Required Experienced Site Reliability Engineer
AI Engineering's ML-Platform team goal, is to deliver a modern infrastructure and solutions to enhance our Algorithm development life cycle and shorten our delivery times. We are an independent group, consisting of excellent and experienced engineers with diverse skills in algorithms, software, and infrastructure. We strive to implement a DevOps culture allowing our engineers to easily collaborate on large-scale products. We develop cross-company products that enable the research and deployment of state-of-the-art algorithms.
What will your job look like?
Were looking for a Site Reliability Engineer (SRE) to design, build, and operate the infrastructure powering machine learning development.

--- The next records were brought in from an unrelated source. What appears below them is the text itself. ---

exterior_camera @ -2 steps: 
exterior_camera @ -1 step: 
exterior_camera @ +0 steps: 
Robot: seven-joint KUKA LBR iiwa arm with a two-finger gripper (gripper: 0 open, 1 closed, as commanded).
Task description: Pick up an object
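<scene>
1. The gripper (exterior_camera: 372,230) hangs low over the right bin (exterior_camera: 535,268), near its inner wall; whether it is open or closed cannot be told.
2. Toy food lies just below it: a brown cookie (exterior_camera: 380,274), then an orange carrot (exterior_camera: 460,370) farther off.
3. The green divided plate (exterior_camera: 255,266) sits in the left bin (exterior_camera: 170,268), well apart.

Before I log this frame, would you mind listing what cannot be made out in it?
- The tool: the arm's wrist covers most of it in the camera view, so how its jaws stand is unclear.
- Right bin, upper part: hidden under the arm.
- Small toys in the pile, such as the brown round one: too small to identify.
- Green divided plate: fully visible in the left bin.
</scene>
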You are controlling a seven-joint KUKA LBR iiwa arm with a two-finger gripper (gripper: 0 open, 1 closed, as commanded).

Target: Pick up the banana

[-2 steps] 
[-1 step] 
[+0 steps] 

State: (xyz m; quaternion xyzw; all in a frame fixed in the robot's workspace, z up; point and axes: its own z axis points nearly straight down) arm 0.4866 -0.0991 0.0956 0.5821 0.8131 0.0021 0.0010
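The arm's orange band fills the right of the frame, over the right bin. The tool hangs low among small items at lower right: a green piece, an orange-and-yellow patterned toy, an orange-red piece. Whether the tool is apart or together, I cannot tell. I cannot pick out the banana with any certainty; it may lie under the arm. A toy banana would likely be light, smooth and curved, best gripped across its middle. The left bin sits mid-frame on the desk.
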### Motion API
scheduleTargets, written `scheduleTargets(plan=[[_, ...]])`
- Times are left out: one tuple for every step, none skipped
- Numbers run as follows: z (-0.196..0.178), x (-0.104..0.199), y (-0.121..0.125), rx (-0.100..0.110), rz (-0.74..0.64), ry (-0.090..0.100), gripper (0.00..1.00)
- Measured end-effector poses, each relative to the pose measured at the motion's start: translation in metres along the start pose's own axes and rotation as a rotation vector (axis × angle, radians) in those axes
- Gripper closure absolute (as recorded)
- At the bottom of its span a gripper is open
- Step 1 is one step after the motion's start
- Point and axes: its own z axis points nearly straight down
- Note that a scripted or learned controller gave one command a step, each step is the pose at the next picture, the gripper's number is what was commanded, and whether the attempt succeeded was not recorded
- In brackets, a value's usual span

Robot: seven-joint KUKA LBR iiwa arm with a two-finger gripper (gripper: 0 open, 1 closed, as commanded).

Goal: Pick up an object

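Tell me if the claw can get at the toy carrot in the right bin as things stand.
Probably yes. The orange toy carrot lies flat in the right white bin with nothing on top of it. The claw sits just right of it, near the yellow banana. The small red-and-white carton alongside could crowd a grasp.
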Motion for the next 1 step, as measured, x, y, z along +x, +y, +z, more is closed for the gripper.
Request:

You will work on large-scale, distributed Kubernetes cluster, both on-prem and in the cloud, collaborating with IT, cloud engineering, and algorithmic teams.
Owning and evolving our infrastructure-as-code (IaC).
Driving reliability, monitoring, and observability best practices.
Pushing software and hardware integration to its limits to maximize system performance.
Automating and scaling ML workflows with a reliability-first mindset.
Partnering with researchers and developers to improve performance, resilience, and delivery speed.
Participating in incident response, root cause analysis, and postmortems to continuously raise the bar.
This role is ideal for someone who thrives on solving complex infrastructure challenges and enjoys collaborating across disciplines to deliver impact.
Requirements: Strong knowledge of Linux internals and system administration.
Proficiency in Bash scripting and coding in Python and/or Go.
Hands-on experience with Kubernetes and containerized environments.
Experience with at least one major cloud provider (AWS, GCP, Azure, etc.).
Familiarity with Infrastructure as Code (Terraform etc.).
Solid understanding of networking, security, and distributed systems.
Experience with observability tools (Prometheus, Grafana, ELK, OpenTelemetry).
Strong communication, problem-solving, and collaboration skills.
A calm, reliability-first mindset under pressure, with passion for scalable systems.
Advantages:
B.Sc in Computer Science or related field
Contributions to open-source projects.
Experience with backend development & performance best practices.
Familiarity with databases, storage, and data pipeline reliability.
Enjoys exploring and stretching software and hardware systems to their full potential.
This position is open to all candidates.